The first step to accuracy of a piston gun is to ensure that all screws are secure and the sights are rated for use on a piston airgun. Another potential issue regarding accuracy is resonance in the spring used to power the piston in most airguns. The spring will vibrate strongly as the piston stops, and this will affect the harmonics of the gun. A gas spring will, if one can be fitted to a given model, provide vibrationless action, though with some loss of efficiency and even sharper recoil. Spring driven pistons also respond well to accurizing; careful fitting of parts and use of quality lubricants and spring damping tar can reduce the level of vibrations and improve accuracy.

===CO_{2}===
CO_{2} is commonly found in multishot airguns, from the cheapest plinkers to Olympic class target guns, though the latter are facing competition from regulated precharged pneumatics. CO_{2}'s advantage is that it is stored in a liquid form, rather than a gas, and as such provides a greater power density. The liquid also provides a constant pressure, the vapor pressure, as long as there is liquid remaining in the reservoir. The downside to CO_{2} is that it is dependent upon the vapor pressure, which changes significantly with temperature. This is of primary concern to outdoor shooters, who may shoot in widely varying temperatures, or for rapid fire shooters, as rapid release of the gas results in a rapid drop in the temperature of the liquid.

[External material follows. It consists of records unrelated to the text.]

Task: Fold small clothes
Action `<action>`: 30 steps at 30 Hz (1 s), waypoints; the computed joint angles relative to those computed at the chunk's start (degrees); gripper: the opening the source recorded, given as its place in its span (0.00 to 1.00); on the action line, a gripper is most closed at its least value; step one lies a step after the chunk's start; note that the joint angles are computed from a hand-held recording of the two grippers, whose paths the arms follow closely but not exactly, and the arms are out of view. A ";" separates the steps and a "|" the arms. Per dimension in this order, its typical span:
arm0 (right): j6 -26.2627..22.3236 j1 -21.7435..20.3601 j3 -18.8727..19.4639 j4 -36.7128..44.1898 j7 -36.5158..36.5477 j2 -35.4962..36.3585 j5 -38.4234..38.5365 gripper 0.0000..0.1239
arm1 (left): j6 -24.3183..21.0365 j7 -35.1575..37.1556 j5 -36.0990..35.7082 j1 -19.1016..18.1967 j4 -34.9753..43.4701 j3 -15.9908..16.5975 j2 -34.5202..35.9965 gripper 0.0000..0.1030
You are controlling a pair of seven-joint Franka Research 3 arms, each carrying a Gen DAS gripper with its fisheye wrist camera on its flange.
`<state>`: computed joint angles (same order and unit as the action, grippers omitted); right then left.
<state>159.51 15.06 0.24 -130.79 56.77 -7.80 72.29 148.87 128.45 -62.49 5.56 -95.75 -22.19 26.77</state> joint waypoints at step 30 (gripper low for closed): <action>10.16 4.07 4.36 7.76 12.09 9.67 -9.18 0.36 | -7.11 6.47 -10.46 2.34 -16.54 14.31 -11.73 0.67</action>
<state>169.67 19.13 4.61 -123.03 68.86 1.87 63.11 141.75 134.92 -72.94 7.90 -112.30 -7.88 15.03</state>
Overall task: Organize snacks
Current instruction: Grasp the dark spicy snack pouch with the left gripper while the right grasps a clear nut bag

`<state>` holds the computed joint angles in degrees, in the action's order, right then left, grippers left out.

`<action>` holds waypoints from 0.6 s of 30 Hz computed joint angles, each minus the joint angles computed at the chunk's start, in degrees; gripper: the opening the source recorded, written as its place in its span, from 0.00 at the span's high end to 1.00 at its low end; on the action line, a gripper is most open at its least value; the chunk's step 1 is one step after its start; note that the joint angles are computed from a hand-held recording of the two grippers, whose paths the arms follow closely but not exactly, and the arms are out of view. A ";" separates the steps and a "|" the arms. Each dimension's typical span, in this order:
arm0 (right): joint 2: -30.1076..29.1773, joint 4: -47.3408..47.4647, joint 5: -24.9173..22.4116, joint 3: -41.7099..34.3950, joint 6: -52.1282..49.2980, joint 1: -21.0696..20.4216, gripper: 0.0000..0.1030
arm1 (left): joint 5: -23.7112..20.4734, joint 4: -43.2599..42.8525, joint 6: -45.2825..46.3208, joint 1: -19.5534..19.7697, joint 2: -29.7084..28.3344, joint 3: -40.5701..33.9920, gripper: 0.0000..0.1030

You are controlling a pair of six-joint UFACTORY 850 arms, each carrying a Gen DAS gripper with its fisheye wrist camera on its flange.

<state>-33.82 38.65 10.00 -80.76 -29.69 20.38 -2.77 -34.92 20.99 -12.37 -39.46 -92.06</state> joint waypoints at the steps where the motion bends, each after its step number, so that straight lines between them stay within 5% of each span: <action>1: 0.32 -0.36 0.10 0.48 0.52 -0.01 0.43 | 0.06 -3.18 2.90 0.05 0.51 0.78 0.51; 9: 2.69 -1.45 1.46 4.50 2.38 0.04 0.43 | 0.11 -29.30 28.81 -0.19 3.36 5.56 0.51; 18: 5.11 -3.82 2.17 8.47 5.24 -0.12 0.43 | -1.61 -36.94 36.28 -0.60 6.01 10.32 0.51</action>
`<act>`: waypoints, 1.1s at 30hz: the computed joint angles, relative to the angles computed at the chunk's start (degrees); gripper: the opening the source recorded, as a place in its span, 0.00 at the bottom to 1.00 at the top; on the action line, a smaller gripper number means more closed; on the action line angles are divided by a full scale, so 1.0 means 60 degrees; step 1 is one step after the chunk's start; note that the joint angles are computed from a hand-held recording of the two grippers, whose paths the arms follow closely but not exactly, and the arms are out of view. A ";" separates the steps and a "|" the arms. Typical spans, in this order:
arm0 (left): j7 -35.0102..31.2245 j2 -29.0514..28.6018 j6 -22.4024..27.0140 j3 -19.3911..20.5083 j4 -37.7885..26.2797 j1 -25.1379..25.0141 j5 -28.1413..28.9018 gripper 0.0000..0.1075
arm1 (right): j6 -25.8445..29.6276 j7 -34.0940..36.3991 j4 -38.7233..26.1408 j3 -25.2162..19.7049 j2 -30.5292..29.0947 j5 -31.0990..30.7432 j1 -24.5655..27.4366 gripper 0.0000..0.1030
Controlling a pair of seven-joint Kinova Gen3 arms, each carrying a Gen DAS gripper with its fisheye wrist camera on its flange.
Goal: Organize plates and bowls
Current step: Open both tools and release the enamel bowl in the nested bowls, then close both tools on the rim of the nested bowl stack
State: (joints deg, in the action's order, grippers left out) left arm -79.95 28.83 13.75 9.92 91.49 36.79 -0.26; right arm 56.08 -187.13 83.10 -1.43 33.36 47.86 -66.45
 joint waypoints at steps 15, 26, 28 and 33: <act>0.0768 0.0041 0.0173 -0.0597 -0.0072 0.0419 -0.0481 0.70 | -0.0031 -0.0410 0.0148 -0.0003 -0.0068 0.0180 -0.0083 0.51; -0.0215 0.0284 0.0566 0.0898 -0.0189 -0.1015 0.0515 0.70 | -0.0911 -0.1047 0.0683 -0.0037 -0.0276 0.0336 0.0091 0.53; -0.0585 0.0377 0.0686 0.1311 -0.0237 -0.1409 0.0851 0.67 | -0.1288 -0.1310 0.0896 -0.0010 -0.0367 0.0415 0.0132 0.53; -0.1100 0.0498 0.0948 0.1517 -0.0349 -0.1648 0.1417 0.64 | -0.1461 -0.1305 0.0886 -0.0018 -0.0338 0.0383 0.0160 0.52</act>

The issue of temperature change is not readily addressable, other than by the use of readily adjustable sights, so the shooter can adjust the sights to match the point of impact based on the current ambient conditions. In the case of rapid fire, there is a solution that can provide far greater stability for many guns. The original CO_{2} airguns were filled from an external source of CO_{2}, but in 1954 Crosman introduced the 12 gram Powerlet, a compact, disposable tank now ubiquitous in inexpensive CO_{2} airguns. The downside to these is that the small quantity of CO_{2} liquid cools down quickly, leading to a rapid drop in velocity and a changing point of impact. By moving to a bulk fill system, with a much larger tank, there is more liquid available, and the greater mass will cool far more slowly.